-
Notifications
You must be signed in to change notification settings - Fork 29.9k
Description
System Info
transformers version: 4.52.4
pytorch version: 2.6
Who can help?
transformers version: 4.52.4
pytorch version: 2.6
When running Llama4 with tensor parallel, torch.nn.Unfold used in llama4 isn't compatible with DTensor. So I got this error:
NotImplementedError: Operator aten.im2col.default does not have a sharding strategy registered.
Looks like it is because the latest transformers use replicate DTensor for layers without tp_plan but Unfold
isn't compatible with DTensor.
To workaround this error, I manually changed the input tensor to regular Tensor.
device_mesh = hidden_states.device_mesh if isinstance(hidden_states, DTensor) else None
placements = hidden_states.placements if isinstance(hidden_states, DTensor) else None
hidden_states = hidden_states.to_local()
hidden_states = self.unfold(hidden_states)
hidden_states = DTensor.from_local(hidden_states, device_mesh, placements)
After the change, I got AttributeError: 'BaseModelOutput' object has no attribute 'to_local'
when running vision_model
https://github.com/huggingface/transformers/blob/v4.52.4/src/transformers/models/llama4/modeling_llama4.py#L1543.
Information
- The official example scripts
- My own modified scripts
Tasks
- An officially supported task in the
examples
folder (such as GLUE/SQuAD, ...) - My own task or dataset (give details below)
Reproduction
Minimal script to reproduce the error
# test.py
import torch
from transformers.models.llama4.modeling_llama4 import Llama4ForConditionalGeneration
if __name__ == '__main__':
model_id = "meta-llama/Llama-4-Scout-17B-16E-Instruct"

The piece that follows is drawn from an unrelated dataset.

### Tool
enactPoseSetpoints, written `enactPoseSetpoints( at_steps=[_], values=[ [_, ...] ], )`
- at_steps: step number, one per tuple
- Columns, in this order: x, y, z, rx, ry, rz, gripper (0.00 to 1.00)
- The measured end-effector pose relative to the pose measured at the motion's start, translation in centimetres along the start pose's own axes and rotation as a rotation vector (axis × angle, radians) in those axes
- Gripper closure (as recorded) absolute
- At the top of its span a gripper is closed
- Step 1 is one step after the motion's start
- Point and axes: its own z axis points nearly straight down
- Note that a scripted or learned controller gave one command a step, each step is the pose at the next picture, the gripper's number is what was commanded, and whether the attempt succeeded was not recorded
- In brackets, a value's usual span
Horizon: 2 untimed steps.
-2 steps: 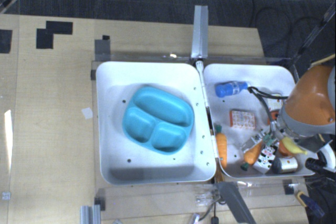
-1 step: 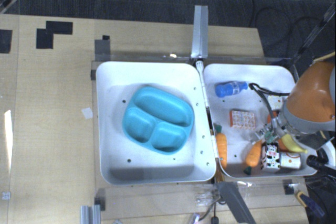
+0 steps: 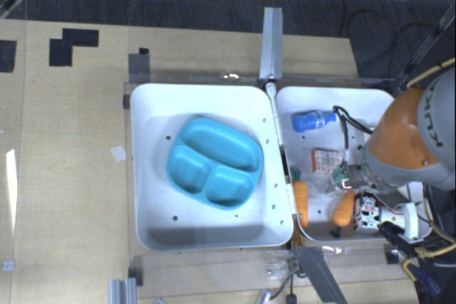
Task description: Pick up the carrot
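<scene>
Two shallow white bins are sitting side by side on the counter (image 3: 64,174). The left bin (image 3: 149,153) is carrying a blue divided tray (image 3: 214,161) with three compartments, lying near its centre and turned at a slant.

The right bin (image 3: 313,100) is carrying several items. A clear bottle with a blue cap (image 3: 313,120) is lying on its side near the bin's far left corner. A small printed packet (image 3: 326,161) is lying near the bin's centre. Two orange pieces are lying near the bin's near edge. The carrot (image 3: 301,202) is lying lengthwise against the bin's left wall, just beside the divider between the bins. A second, shorter orange piece (image 3: 344,210) is lying to its right, tilted, with a small dark item (image 3: 336,231) below it at the near edge.

The arm (image 3: 410,139) is reaching in from the right, with its orange band and grey wrist covering the right half of the right bin. The end effector (image 3: 354,190) is hanging just above the shorter orange piece, apart from the carrot at the left wall. Its opening width cannot be determined, since the wrist and cabling are hiding the tips. No item is visible in its grasp.

A metal bar (image 3: 271,43) is standing at the far edge between the bins.
</scene>
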Motion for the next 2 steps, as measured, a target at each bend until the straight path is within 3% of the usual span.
enactPoseSetpoints(
  at_steps=[1,2],
  values=[
    [-1.5,0.0,0.0,-0.005,0.003,-0.503,1.00],
    [-6.4,-0.6,0.0,-0.005,0.003,-0.770,1.00]
  ],
)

model = Llama4ForConditionalGeneration.from_pretrained(
model_id,
torch_dtype=torch.bfloat16,
low_cpu_mem_usage=True,
device_map="auto",
)
B = 1
S = 128
input_ids = torch.randint(0, 1000, (B, S))
attention_mask = torch.ones((B, S))
pixel_values = torch.randn((5, 3, 336, 336)).to(torch.bfloat16)
model(input_ids=input_ids, attention_mask=attention_mask, pixel_values=pixel_values)
torchrun --nproc-per-node=8 test.py
Expected behavior
Expect the program to finish successfully.